Terpopuler 24 Jam Terakhir
1
Iwan Bule: Putusan MK Tepat, Tak Ada Cawe-Cawe Presiden di Pemilu 2024 Lalu
Politik
24 jam yang lalu
Iwan Bule: Putusan MK Tepat, Tak Ada Cawe-Cawe Presiden di Pemilu 2024 Lalu
2
Bernard van Aert Resmi Lolos ke Olimpiade 2024 Paris
Olahraga
12 jam yang lalu
Bernard van Aert Resmi Lolos ke Olimpiade 2024 Paris
3
PERBASI Panggil 14 Pemain untuk Ikut TC Tahap Kedua Timnas Basket U-18 Putri di Bali
Olahraga
12 jam yang lalu
PERBASI Panggil 14 Pemain untuk Ikut TC Tahap Kedua Timnas Basket U-18 Putri di Bali
4
PT Pertamina Siap Dukung PB Percasi Lahirkan Pecatur Andal
Olahraga
2 jam yang lalu
PT Pertamina Siap Dukung PB Percasi Lahirkan Pecatur Andal
5
Susanto Megaranto Kalah, IM Gilbert Elroy Tarigan Bermain Remis
Olahraga
1 jam yang lalu
Susanto Megaranto Kalah, IM Gilbert Elroy Tarigan Bermain Remis
Home  /  Berita  /  GoNews Group

Miliki Kewenangan Terlalu Besar, Perlu Lembaga Untuk Mengawasi

Miliki Kewenangan Terlalu Besar, Perlu Lembaga Untuk Mengawasi
Jum'at, 21 September 2018 19:16 WIB
Penulis: Muslikhin Effendy
JAKARTA - Mahkamah Konstitusi (MK) adalah lembaga negara yang memiliki wewenang cukup besar, namun MK juga satu-satunya lembaga negara yang lemah pengawasan. MK menjadi satu-satunya lembaga negara yang tidak diawasi dan memiliki alat kontrol (pengawasan) dari lembaga lain.

"Ini cukup berbahaya. Karena tidak memiliki alat kontrol dan pengawasan, maka MK memiliki potensi besar untuk abuse of power," kata anggota MPR dari Kelompok DPD, Benny Ramdhany, dalam diskusi Empat Pilar MPR dengan tema “Batas Kewenangan MK dalam (Menafsir) Konstitusi” di Media Center MPR/DPR Gedung Nusantara III, Kompleks Parlemen, Senayan, Jumat (21/9/2019).

Turut berbicara dalam diskusi yang diadakan Koordinatoriat Wartawan Parlemen bekerjasama dengan Biro Humas MPR adalah Pakar Hukum Tata Negara Benny Sabdo dan anggota MPR dari Fraksi PDI Perjuangan Masinton Pasaribu.

Benny Ramdhany memberi contoh akibat tidak adanya alat kontrol dan pengawasan terhadap MK munculah perkara yang melibatkan hakim MK. "Tidak adanya pengawasan itulah menjadi penyebab munculnya perkara hakim di MK termasuk kasus Patrialis Akbar dan Akil Mochtar," katanya.

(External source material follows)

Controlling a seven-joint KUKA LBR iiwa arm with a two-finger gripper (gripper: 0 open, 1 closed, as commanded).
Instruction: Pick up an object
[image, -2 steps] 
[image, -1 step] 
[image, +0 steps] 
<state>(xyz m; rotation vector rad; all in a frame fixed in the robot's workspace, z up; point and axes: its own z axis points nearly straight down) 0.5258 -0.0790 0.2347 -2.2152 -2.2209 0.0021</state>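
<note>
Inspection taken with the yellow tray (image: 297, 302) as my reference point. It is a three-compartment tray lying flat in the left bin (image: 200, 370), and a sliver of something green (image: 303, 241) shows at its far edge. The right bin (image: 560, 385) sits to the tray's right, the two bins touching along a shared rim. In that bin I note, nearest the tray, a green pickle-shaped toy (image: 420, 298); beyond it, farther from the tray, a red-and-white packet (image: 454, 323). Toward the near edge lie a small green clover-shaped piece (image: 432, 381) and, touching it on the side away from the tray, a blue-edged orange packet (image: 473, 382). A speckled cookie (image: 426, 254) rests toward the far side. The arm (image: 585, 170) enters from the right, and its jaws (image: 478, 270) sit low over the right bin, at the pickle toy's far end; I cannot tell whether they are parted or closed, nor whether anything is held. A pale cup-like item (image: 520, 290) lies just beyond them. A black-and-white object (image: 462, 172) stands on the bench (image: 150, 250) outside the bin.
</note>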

Padahal, menurut Benny Ramdhany, pada masa pemerintahan Susilo Bambang Yudhoyono pernah dibuat Perppu terkait MK. Perppu itu mengatur tentang rekrutmen hakim dan pengawasan oleh Komisi Yudisial. "Namun, MK membatalkan Perppu itu. Akhirnya MK tidak diawasi lagi oleh Komisi Yudisial," tuturnya.

"Selain itu, DPR juga pernah merevisi UU Nomor 24 Tahun 2003 tentang MK. Namun, MK juga membatalkan revisi UU tesebut. Jadi, MK tidak mau dikontrol pihak lain," sambungnya.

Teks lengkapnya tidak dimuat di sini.